The failed promise of CAD
In screening mammography, experts typically have 80% sensitivity at 90% specificity. In the above figure, ROI = region of interest, or suspicious region found by expert radiologist or CAD. Considering 1000 women, about 5 of them have cancer. The expert detects about 4 cancers , i.e., 5 x 0.8, while generating about 100 unnecessary recalls, i.e., 995 x (1 - 0.9). However, not all radiologists are experts. Given the wide variability in their skill levels, a woman's chance of a correct diagnosis depends on the doctor who reads her mammogram, surely an intolerable situation from the woman's point of view.
If CAD were as good as the radiologist, it would generate about one non-lesion localization (NL) every ten cases, while marking about 4 of the five cancers, i.e., 4 lesion localizations (LL) in one thousand patients.

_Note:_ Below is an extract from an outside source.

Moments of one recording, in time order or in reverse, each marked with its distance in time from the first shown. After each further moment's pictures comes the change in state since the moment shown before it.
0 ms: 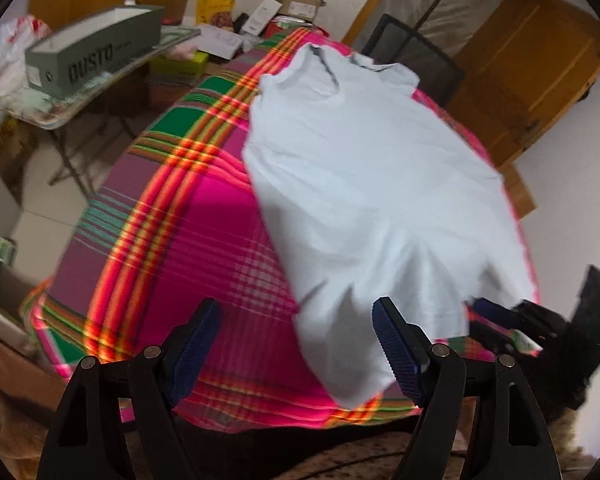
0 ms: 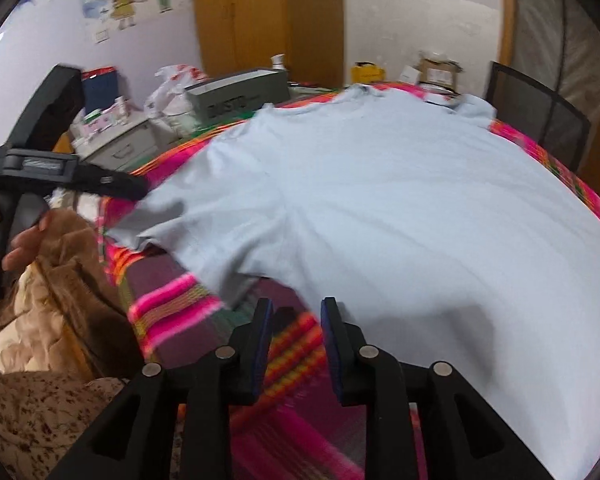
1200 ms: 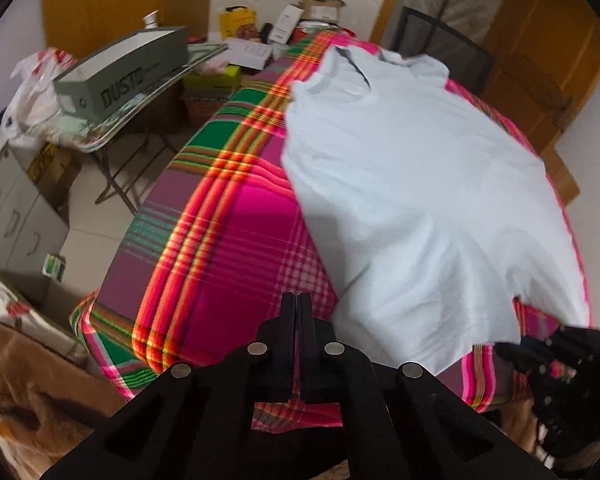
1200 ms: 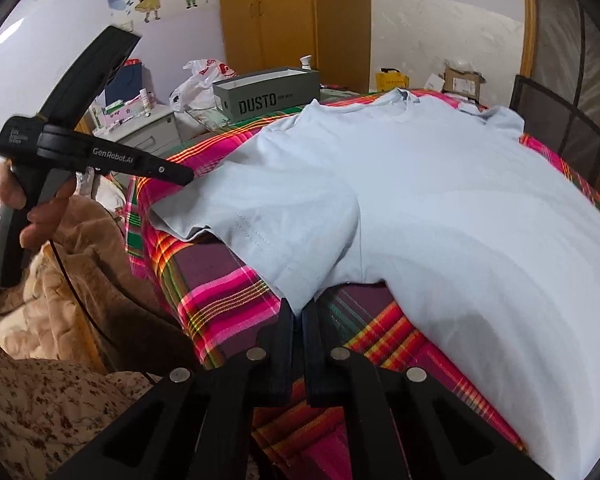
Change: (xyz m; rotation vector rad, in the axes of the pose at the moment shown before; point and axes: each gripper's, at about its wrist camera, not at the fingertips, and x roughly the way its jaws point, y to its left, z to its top) left arm -0.009 -0.002 -0.003 0.064 -0.016 0.192; right arm 0.011 0.029 -0.003 -0.031 -0.006 0.035
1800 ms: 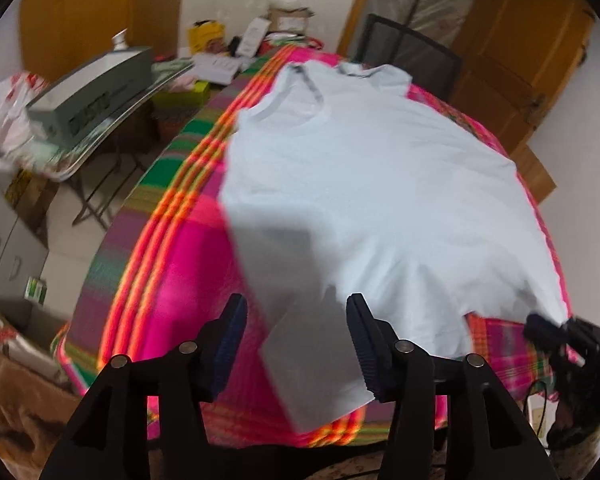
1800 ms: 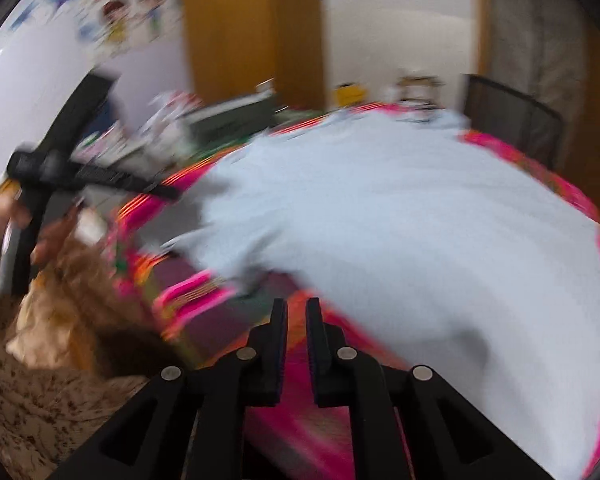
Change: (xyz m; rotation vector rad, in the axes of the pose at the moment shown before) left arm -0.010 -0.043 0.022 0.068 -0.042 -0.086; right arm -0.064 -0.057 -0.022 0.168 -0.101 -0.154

Actually, CAD generates about 3 NL marks per patient, i.e., 30 times what it should! Based on CAD, every patient would be recalled and, of course, then CAD would trivially find all 5 cancers! In spite of claims by CAD researchers that CAD works in the laboratory, it does not. Any radiologist who recalled every patient would be fired. The CAD researcher's counter to this statement is "but CAD is only intended to be used as a second reader", implying that lower than expert level performance is acceptable. Unfortunately, the FDA has approved with this low bar for considering CAD a success*. Some CAD researchers have realized the folly of this approach, but dare not "rock the boat". CAD and perception researchers have even convinced the NIH, in a recently issued Funding Opportunity Announcement (PAR-17-125), to pump money rewarding their fundamentally flawed approach, by treating the poor clinical performance of CAD as a user interface issue! According to them, CAD works in the laboratory but radiologists do not know how to use CAD! This is a serious abdication of scientific integrity and responsibility.
* This is the reason no existing CAD company dare take the name ExpertCAD™.